[[ DATA FOR THIS EXERCISE open ]]

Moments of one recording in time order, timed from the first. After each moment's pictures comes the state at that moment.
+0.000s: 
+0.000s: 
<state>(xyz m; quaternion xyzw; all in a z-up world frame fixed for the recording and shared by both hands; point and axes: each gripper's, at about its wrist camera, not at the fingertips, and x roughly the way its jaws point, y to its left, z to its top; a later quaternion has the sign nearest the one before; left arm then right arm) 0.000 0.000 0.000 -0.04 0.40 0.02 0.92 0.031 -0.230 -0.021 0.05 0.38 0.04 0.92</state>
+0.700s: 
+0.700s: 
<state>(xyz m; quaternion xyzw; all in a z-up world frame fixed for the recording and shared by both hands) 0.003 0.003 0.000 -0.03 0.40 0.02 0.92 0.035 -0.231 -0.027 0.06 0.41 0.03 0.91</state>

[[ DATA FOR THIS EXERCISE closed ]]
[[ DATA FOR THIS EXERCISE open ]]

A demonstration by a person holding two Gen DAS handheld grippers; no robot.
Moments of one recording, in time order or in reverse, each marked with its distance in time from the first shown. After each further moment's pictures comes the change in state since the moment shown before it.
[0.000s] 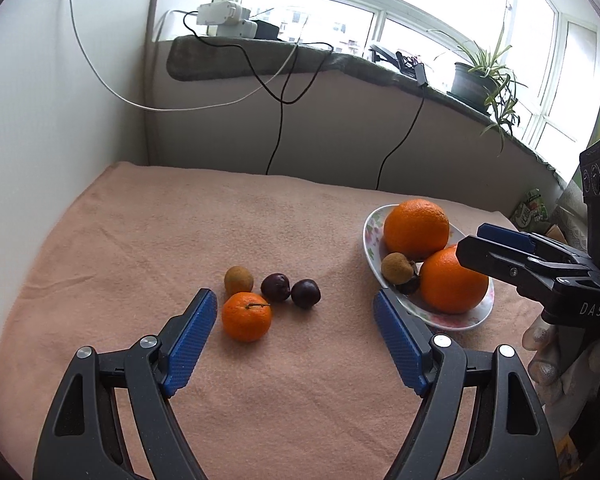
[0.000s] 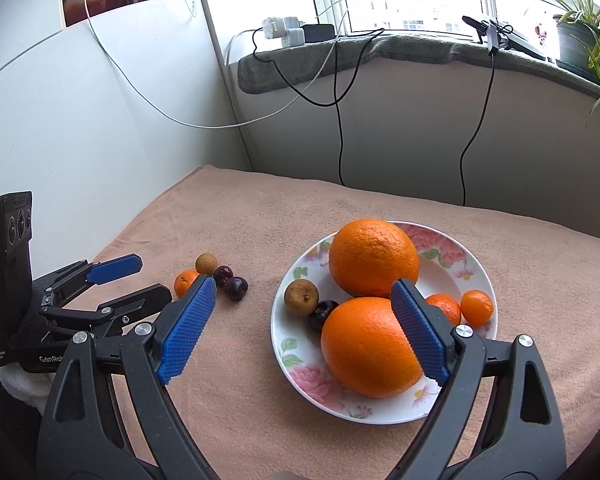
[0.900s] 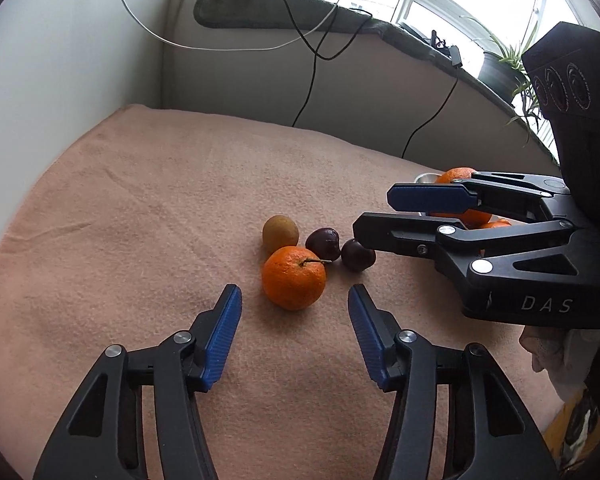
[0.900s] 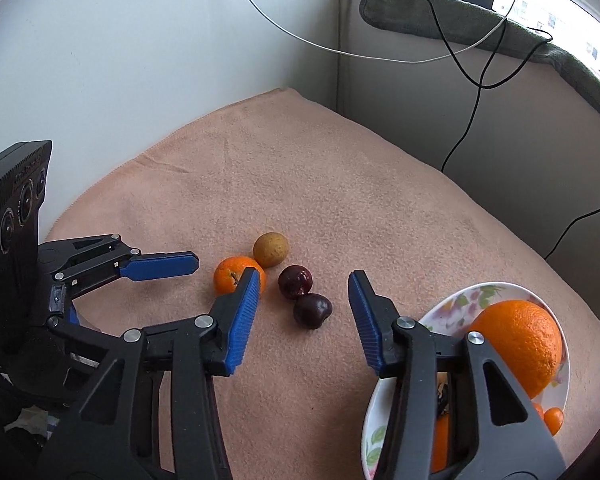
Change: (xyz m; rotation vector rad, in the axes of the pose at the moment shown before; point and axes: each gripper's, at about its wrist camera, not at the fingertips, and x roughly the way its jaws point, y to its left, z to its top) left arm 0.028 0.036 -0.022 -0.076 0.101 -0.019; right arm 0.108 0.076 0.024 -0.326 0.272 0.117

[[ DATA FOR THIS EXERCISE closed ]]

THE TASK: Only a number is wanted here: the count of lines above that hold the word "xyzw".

ANSWER SECTION: 2